Research Paper Resources

This guide serves as a portal for students enrolled in Practices in Analytical Reasoning and Critical Thinking (PHIL 250) during the Fall, 2016 term.  This guide is neither intended to be comprehensive nor to represent an exhaustive search of library collections.  Students should plan on devoting time to experimenting with various search strategies.

Your Class Librarian Is:

David A. Lewis

dlewis@bryantstratton.edu

Recomended Reading and Research Paths

One of the best ways to search a research database is to identify the subject terms that most accurately describe the concept you are interested in.  The following are examples of subject terms used in this database as well as their corresponding  database provided descriptions.

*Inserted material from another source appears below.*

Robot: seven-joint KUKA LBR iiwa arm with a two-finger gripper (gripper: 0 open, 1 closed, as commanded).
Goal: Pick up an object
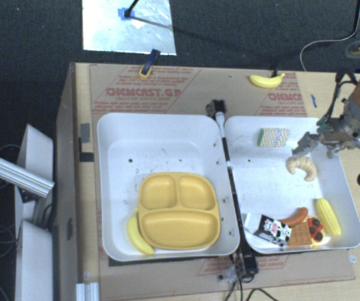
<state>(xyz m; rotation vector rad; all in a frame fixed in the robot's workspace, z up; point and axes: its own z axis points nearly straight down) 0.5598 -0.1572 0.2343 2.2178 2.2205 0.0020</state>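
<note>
The gripper [307, 144] hovers with jaws open just above a croissant [303, 165] in the right bin [349, 196]; its curved shape could slip sideways if they close off-centre.

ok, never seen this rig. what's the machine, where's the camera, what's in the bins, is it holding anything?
A single camera looks down at a slant on two white bins. The grey arm with an orange band enters from the right; its gripper hangs just above a croissant in the right bin, with nothing visibly held. That bin also holds a patterned sponge, corn, a sausage and small toys. The left bin holds a yellow divided tray and a banana. Another banana lies on the bench.
</note>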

Academic Search Premier Subject Term: Ethics = Here are entered works on a set or system of moral principles and values, works on the moral principles of an individual, and works on a branch of philosophy concerned with the effect of moral values on the conduct of persons or societies. Use only if a narrower term does not apply

Academic Search Premier Subject Term: Professional Ethics = Here are entered works on the set of values and behaviors generally expected of individuals in a given profession. Works focused on the values and behaviors of a specific profession or professional group are entered under their own terms

As you experiment with these subject terms, consider combining them with key words to find articles specific to your topic.

 

 

Articles from scholarly journals are written by authors generally considered to be experts in their fields.  As a part of the peer-review process, authors submit their work to other scholars who then confirm that they have, in fact, properly conducted original research.  That is why scholarly journals are also know as peer-reviewed, refereed or academic.  

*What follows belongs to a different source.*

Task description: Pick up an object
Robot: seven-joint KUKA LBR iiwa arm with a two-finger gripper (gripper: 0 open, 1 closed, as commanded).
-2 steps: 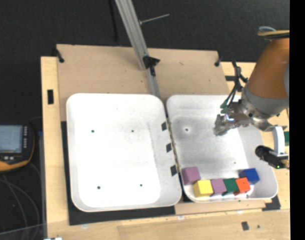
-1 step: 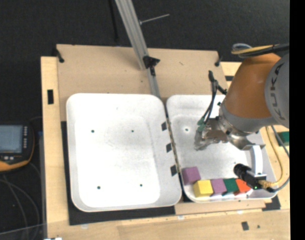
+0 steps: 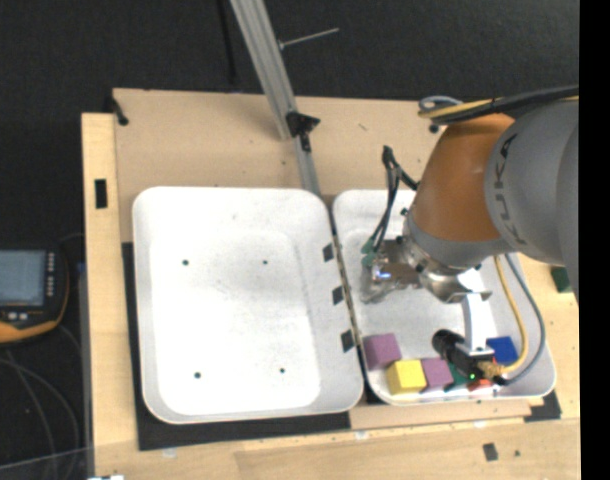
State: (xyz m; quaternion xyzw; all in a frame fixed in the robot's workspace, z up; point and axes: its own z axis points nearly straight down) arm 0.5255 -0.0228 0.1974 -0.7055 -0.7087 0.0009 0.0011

As you begin to search for and read scholarly articles, you will likely notice some of these characteristics:

  • Articles include citations
  • Authors maintain a serious tone and use the language of the profession
  • Articles are written to report original research
  • The author's credentials and affiliations are acknowledged

The two articles cited below are similar in that they address the swine flu epidemic. However, they differ in more ways than they are similar. Can you tell which is the scholarly article?

Wenner, M. (2009). The return of swine flu. Popular Science, 275(4), 50-52. Retrieved from EBSCOhost MasterFILE Premier.

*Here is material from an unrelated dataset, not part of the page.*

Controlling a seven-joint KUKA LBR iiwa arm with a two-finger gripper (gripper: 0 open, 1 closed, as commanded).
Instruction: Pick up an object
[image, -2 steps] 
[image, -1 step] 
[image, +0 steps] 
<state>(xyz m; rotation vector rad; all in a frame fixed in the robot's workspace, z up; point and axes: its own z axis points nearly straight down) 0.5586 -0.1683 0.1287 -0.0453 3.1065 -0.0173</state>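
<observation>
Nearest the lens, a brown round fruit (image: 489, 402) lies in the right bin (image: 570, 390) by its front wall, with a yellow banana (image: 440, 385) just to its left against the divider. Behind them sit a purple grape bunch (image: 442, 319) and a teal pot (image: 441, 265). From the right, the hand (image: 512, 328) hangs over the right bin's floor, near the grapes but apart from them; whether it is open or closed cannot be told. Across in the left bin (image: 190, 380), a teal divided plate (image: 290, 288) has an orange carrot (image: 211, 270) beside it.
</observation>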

Gerloff, N., Kremer, J., Charpentier, E., Sausy, A., Olinger, C., Weicherding, P. et al. (2011). Swine influenza virus antibodies in   humans, Western Europe, 2009. Emerging Infectious Diseases, 17(3), 404-411. Retrieved from EBSCOhost Academic Search Premier.

 

 

"Research Starters" are written to provide background information on a subject much like and encyclopedia. Pay close attention to the references and or bibliography provided as you are likely to find sources to consult further.